WORK TO COMPLETE:
Restate the entire listing word for word.

DATASET SECTION:
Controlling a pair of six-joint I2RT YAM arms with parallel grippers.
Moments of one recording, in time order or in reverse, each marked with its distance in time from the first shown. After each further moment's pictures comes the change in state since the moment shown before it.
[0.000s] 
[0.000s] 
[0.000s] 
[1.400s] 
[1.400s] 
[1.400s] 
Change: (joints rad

RESULT OF THIS TASK:
Controlling a pair of six-joint I2RT YAM arms with parallel grippers.
Moments of one recording, in time order or in reverse, each marked with its distance in time from the first shown. After each further moment's pictures comes the change in state since the moment shown before it.
[0.000s] 
[0.000s] 
[0.000s] 
[1.400s] 
[1.400s] 
[1.400s] 
Change: (joints rad

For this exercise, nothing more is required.